Maybe the magic of house shows and adjacent spaces isn’t just that they exist. More than that, it’s that they can be recreated anywhere, as long as someone’s willing to try.
That’s the rub — and forgive my repetition here — institutions don’t just spawn into existence. Ostrom’s framework only works if someone goes first.
Maybe it’s easy for me to talk about house shows from my ivory tower in a college town, where there’s cheap rent, free time and a legacy of local indie talent. For 30-somethings with nine-to-fives and busy lives, the bandwidth isn’t always there. I get that. I do.
Yet Ruskin’s column proves people want this. My generation wants this — and is living it, whatever TikTok might suggest.

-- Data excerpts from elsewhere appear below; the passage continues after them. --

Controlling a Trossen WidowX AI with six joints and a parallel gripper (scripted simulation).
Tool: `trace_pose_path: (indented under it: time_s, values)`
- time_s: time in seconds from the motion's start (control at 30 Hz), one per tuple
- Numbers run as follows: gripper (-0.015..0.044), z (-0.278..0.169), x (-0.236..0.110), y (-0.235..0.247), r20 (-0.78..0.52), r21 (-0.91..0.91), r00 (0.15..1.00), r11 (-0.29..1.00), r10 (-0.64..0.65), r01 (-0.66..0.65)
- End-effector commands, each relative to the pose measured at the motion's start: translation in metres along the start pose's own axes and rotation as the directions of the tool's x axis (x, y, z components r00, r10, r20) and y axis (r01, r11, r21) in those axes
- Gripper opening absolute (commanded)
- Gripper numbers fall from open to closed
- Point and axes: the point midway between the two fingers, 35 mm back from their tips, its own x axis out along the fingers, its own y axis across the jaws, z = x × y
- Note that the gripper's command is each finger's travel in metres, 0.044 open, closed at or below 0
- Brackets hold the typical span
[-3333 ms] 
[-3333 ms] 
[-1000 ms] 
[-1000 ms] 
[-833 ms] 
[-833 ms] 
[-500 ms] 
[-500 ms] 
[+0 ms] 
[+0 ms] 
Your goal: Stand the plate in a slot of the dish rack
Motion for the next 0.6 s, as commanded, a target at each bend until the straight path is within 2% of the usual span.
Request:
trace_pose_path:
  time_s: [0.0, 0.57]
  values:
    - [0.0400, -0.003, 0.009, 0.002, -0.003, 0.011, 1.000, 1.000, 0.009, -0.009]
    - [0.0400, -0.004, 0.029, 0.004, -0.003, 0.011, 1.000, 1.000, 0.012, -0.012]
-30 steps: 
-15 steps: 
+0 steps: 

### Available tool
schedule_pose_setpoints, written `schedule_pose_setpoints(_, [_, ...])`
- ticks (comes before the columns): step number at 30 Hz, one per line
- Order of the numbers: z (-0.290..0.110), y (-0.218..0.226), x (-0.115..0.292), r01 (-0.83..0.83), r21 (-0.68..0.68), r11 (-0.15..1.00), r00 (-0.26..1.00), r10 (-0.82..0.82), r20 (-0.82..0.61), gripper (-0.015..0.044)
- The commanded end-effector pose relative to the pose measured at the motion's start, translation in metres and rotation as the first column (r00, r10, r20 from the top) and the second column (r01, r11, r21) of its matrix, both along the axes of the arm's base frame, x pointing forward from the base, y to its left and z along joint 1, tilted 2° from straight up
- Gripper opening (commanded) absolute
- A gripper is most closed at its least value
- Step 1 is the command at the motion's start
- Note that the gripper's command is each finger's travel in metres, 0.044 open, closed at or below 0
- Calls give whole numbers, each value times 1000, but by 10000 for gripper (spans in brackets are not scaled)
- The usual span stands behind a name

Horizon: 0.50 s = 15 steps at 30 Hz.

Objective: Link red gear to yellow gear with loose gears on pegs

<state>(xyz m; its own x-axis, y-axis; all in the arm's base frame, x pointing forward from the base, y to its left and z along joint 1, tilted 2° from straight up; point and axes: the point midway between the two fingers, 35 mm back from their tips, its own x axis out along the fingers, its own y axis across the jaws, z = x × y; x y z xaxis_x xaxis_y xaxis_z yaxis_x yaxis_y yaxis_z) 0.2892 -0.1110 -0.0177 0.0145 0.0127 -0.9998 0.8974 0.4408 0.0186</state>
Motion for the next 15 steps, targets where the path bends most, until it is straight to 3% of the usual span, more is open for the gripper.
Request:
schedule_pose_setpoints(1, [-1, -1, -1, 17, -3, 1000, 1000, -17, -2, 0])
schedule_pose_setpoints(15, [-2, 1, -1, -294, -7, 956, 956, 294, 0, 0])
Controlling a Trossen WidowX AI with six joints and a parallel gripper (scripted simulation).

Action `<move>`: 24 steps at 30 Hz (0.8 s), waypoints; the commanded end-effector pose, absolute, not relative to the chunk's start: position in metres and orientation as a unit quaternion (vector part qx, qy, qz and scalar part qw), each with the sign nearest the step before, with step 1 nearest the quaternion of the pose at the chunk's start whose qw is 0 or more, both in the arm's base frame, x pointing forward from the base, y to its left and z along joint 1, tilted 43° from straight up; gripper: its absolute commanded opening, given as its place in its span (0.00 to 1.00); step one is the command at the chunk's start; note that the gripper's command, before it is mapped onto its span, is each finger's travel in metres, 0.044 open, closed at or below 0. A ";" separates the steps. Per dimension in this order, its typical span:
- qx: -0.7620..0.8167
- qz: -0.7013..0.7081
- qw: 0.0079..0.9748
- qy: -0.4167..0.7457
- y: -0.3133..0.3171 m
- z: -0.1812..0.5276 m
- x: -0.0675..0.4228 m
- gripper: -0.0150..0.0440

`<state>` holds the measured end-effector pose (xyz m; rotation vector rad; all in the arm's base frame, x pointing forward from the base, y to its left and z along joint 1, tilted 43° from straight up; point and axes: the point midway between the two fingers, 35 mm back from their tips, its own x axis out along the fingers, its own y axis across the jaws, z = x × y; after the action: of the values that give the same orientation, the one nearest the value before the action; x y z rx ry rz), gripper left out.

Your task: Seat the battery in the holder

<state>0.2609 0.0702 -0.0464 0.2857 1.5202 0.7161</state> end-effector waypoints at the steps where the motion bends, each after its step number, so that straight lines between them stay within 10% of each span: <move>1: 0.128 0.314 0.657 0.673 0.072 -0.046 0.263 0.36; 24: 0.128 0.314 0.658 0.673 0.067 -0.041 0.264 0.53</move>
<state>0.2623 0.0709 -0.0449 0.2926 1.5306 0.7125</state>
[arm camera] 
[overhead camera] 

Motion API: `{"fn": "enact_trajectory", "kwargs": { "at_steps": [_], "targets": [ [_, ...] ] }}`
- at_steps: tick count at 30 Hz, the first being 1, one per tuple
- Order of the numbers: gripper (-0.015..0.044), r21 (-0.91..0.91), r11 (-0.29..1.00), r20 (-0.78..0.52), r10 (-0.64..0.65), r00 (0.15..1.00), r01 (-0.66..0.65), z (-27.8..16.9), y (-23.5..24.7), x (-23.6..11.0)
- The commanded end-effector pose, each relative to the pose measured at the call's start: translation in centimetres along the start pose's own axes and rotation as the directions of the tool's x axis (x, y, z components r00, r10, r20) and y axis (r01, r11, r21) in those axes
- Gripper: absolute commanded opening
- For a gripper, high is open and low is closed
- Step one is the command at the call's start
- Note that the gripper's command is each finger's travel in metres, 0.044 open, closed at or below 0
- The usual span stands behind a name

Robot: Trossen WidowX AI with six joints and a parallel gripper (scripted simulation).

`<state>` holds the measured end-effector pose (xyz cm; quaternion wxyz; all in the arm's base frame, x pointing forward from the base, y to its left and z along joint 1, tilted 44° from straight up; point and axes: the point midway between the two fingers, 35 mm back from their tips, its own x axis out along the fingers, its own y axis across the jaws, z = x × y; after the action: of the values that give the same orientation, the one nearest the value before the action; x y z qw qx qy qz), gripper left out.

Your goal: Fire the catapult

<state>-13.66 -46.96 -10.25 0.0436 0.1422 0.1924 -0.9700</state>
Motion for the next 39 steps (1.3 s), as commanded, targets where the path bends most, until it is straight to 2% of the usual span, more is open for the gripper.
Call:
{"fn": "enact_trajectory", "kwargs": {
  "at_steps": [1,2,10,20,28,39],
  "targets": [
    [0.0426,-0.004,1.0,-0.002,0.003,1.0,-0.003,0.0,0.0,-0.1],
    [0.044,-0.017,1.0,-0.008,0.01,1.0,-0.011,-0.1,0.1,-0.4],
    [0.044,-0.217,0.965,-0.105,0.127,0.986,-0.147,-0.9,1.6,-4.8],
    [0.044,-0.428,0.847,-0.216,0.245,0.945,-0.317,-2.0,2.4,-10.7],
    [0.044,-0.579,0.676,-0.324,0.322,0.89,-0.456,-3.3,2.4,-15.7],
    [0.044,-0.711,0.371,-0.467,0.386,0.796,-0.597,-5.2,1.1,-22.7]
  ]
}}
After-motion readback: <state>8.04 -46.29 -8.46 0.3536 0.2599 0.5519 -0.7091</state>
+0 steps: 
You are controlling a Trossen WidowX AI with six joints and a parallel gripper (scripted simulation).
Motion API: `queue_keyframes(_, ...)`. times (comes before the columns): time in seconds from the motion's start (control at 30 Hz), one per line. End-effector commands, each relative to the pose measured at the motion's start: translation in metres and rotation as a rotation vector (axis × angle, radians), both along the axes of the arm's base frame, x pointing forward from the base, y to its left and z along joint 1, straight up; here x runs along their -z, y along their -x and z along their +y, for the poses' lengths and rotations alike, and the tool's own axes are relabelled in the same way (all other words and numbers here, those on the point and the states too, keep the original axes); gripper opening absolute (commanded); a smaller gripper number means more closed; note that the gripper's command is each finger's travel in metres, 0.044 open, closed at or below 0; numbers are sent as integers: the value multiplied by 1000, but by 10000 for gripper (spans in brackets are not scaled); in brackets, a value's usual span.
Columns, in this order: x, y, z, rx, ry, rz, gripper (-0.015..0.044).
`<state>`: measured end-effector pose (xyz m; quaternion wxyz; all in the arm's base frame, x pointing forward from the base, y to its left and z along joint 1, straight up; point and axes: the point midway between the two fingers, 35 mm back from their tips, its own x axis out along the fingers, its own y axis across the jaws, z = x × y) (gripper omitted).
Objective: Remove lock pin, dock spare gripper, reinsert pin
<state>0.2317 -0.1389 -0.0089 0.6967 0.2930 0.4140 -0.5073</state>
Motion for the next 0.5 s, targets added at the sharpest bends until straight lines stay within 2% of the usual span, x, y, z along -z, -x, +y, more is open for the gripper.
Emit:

Grit, resilience and a good time don’t magically vanish when you turn 22 and accept a full-time offer. The scene doesn’t have to find anyone — it can be made from scratch. All it takes is a calendar invite and a cooler. If you’re concerned about the phones, maybe leave a tote bag on the door.
And people would show up. In part because they miss blushing with a cutie on a kitchen counter, like Ruskin delightfully describes, but mostly because these spaces matter. They’re part of the social fabric we’re trying to stitch back together.
House shows, principally, give us that fleeting, vital feeling of collective momentum. The same current that runs through a campaign rally runs through a mosh pit, if you squint hard enough. Both are built on hope and sweat and loud noises and seeing your fellow man while the world crashes and burns around you.
And someday, someone’s going to look back at 2025 with the same kind of longing we reserve for 2008. They’ll feel a pang of envy upon hearing the stories of great bands playing in worn-down Urbana living rooms. They’ll wish they were politically conscious when people were posting reactions to a skinny kid with a funny name. It’s not on MySpace this time, but maybe on X, or whatever they decide to rebrand as.
Because history doesn’t repeat. But nostalgia can make us forget that it rhymes.
Raphael is a senior in ACES and misses his grandma’s house.